* Exercise description: Every line of the listing must be repeated exactly.

* Raw data:
|---|

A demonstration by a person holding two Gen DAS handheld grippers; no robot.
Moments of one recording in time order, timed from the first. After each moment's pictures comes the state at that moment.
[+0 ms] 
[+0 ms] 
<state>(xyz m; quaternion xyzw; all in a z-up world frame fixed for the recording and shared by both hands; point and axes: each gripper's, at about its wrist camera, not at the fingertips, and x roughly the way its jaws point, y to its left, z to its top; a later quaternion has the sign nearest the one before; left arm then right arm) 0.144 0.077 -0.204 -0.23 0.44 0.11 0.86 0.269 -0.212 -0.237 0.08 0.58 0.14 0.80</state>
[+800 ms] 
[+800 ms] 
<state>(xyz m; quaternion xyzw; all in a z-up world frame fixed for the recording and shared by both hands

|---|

* Answer to this problem:
A demonstration by a person holding two Gen DAS handheld grippers; no robot.
Moments of one recording in time order, timed from the first. After each moment's pictures comes the state at that moment.
[+0 ms] 
[+0 ms] 
<state>(xyz m; quaternion xyzw; all in a z-up world frame fixed for the recording and shared by both hands; point and axes: each gripper's, at about its wrist camera, not at the fingertips, and x roughly the way its jaws point, y to its left, z to its top; a later quaternion has the sign nearest the one before; left arm then right arm) 0.144 0.077 -0.204 -0.23 0.44 0.11 0.86 0.269 -0.212 -0.237 0.08 0.58 0.14 0.80</state>
[+800 ms] 
[+800 ms] 
<state>(xyz m; quaternion xyzw; all in a z-up world frame fixed for the recording and shared by both hands

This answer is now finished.